Using SudoPrompt extensively for AI-generated video production revealed something about consistency that has implications beyond image generation. Maintaining visual coherence across dozens of frames, same character, same lighting, same environment from different angles, is nearly impossible with freeform prompting because each prompt introduces subtle drift. The structured output format, with its seven explicit layers, acted as an anchor. Once the style, lighting, and camera were locked in during the Sudo Check, every subsequent frame inherited those constraints. The model stopped inventing new interpretations because the constraints left no room for invention. This is what it means to turn a probabilistic system into something approaching deterministic behavior: narrowing its decision space until the remaining choices are all acceptable.

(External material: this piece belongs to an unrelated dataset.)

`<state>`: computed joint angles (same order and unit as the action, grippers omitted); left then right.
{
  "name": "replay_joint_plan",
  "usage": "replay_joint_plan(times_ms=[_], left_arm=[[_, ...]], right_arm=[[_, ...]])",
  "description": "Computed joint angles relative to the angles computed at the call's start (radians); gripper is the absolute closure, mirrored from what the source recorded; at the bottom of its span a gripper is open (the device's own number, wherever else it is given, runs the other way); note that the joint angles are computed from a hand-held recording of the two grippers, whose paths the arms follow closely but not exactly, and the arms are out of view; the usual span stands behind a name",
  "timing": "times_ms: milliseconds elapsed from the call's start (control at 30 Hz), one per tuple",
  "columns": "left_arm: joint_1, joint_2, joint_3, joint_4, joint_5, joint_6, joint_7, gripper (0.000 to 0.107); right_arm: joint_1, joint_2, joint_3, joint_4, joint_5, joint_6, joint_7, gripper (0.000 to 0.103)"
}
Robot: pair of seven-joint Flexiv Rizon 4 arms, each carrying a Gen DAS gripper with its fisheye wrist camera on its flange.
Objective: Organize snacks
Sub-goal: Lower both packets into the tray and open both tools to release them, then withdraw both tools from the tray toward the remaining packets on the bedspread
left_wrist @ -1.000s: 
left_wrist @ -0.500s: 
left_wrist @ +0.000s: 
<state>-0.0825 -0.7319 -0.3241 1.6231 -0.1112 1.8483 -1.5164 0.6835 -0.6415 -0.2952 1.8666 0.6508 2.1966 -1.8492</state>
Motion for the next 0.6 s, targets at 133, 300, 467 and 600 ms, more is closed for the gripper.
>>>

The adversarial questioning pattern taught us something about how people interact with language models. Most users approach AI the way they approach a search engine: type something short, hit enter, evaluate the result. The Sudo Check interrupts this habit deliberately. It asks questions that the user did not think to answer, surfacing assumptions they did not know they were making. Over time, frequent users began writing more specific initial prompts, anticipating the questions the system would ask. They were learning to communicate with language models more effectively. The tool was training its users through repeated exposure to the gap between what they said and what they actually meant.

The forbidden terms list produced a measurable effect on output diversity. When language models are allowed to use words like cinematic, stunning, or masterpiece without constraint, they converge on a narrow band of aesthetically similar outputs. This is not a bug in the model. It is a consequence of training data: these words appear overwhelmingly in contexts that describe a specific visual style, and the model reproduces that association faithfully. By banning these terms and forcing the user to specify what they actually want, the range of generated outputs widened significantly. Images became more varied, more specific, and more reflective of the user's actual intent. The same principle applied to agent prompts: banning generic personality descriptors like helpful and professional forced users to define actual behavioral characteristics.

The most unexpected use case came from using SudoPrompt to build other AI tools. When designing system prompts for autonomous agents, the Agent Forge module forced a level of architectural thinking that freeform prompting skipped over. Instead of writing a system prompt as a stream of consciousness, the Sudo Check asked about edge cases, error handling, tool definitions, and safety constraints before a single line was generated. The result was a better-designed agent, because the clarification process doubled as an architectural review. The tool designed for prompt generation had become a design tool, forcing structured thinking about systems that most people build through trial and error.